# What models to use for object detection?

- YOLOV5, YOLOX, YOLOR, etc.
- CenterNet
- Faster RCNN
- Cascade RCNN
- EfficientDet

# How to train?

- poisson blending:
![Poisson blending](poisson.png)
- progressive learning (increase resolution during training)
- increase weight decay
- try Adam
- use augmentations (hflip, vflip, rotate90, hsv, translate, scale, clahe, mosaic, mixup, water-augment, transpose)
- image patches: cut the original image (etc. 1280x720) into many patches (etc. 512x320) with overlap, remove boxes near boundary, then only train on those patches
- another option is upscale the training images by two times (2560x1440) and split them into four 1280x720 images; after that discard the split image not containing bounding boxes
- freeze backbone for final epoch fine-tuning, only train regression head.

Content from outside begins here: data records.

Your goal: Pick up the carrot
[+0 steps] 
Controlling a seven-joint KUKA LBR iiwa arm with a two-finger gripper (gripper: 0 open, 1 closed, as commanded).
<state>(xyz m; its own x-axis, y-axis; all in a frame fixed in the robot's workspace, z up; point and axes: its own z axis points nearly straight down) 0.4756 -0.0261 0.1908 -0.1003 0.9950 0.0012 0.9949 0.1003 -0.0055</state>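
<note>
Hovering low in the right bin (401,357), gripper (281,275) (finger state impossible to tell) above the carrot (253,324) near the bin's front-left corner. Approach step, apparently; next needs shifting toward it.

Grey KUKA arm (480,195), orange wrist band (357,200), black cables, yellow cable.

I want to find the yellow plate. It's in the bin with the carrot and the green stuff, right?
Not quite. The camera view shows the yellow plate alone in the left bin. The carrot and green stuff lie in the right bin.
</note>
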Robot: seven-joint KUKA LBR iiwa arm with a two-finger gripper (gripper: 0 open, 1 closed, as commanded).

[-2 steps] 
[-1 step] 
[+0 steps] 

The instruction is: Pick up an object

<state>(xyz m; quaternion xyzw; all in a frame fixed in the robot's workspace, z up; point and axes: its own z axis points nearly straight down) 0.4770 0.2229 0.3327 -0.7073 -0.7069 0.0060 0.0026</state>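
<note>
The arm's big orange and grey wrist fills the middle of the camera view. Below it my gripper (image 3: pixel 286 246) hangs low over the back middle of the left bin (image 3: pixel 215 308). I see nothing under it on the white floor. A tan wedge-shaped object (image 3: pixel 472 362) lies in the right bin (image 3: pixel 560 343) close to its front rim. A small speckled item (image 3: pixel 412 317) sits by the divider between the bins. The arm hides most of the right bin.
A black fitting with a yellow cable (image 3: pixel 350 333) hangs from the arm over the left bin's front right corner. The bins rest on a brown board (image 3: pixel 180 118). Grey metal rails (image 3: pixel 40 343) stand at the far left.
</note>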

Benefits of this include ~80% reduction of GPU memory cost which allows up to 5x batch size increase, or training at even higher resolutions
- change stride of second (for example) convolutional layer: [-1, 1, Conv, [128, 3, 1]],  # 1-P2/4 example for YOLOV5

# Inference

- try different inference resolutions
- seqNMS - https://arxiv.org/abs/1602.08465
- norfair tracking (for video)
- classification re-score: 
    - crop out all predicted boxes (K-fold OOF) into squares with conf > 0.01. The side length of the square is max(length, width) of the predicted boxes, then extended by 20%. 
    - we calculate the iou as the maximum of the iou values of each predicted box and GT boxes of this image.
    - classification target of each cropped box: iou>0.3, iou>0.4, iou>0.5, iou>0.6, iou>0.7, iou>0.8 and iou>0.9 Simply put, the iou is divided into 7 bins. e.g.: [1,1,1,0,0,0,0] indicates the iou is between 0.5 and 0.6.
    - during inference we average 7 bin outputs as classification score.
    - then we use BCELoss to train those cropped boxes by size 256x256 or 224x224.
    - a very high dropout_rate or drop_path_rate can help a lot to improve the performance of the classification model. We use dropout_rate=0.7 and drop_path_rate=0.5
    - augmentations: hflip, vflip, transpose, 45° rotation and cutout.
    - ensemble

- attention area: 
    - the model has predicted some boxes B at N frame
    - select the boxes from B which has a high confidence(larger than a threshold T), these boxes are marked as "attention area" in the N + 1 frame
    - for every predicted box (not actually every, but confidence threshold > 0.01), if it has an IoU with the "attention area" larger than 0.5, boost the score of this box with += attention_area_conf * IoU, then do the confidence filtering.